> **WHAT YOU SHOULD DO**: Write out the data exactly, every line included.

> **DATA BELOW**:
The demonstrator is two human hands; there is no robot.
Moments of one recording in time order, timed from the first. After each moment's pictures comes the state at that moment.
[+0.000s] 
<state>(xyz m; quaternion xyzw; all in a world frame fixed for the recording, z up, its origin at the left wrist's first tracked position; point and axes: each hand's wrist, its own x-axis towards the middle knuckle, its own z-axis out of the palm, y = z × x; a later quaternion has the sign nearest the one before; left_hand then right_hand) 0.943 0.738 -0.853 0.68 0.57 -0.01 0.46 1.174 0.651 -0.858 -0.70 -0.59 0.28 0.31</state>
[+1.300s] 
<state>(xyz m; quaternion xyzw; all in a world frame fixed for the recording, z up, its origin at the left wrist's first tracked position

> **EXERCISE ANSWER**:
The demonstrator is two human hands; there is no robot.
Moments of one recording in time order, timed from the first. After each moment's pictures comes the state at that moment.
[+0.000s] 
<state>(xyz m; quaternion xyzw; all in a world frame fixed for the recording, z up, its origin at the left wrist's first tracked position; point and axes: each hand's wrist, its own x-axis towards the middle knuckle, its own z-axis out of the palm, y = z × x; a later quaternion has the sign nearest the one before; left_hand then right_hand) 0.943 0.738 -0.853 0.68 0.57 -0.01 0.46 1.174 0.651 -0.858 -0.70 -0.59 0.28 0.31</state>
[+1.300s] 
<state>(xyz m; quaternion xyzw; all in a world frame fixed for the recording, z up, its origin at the left wrist's first tracked position

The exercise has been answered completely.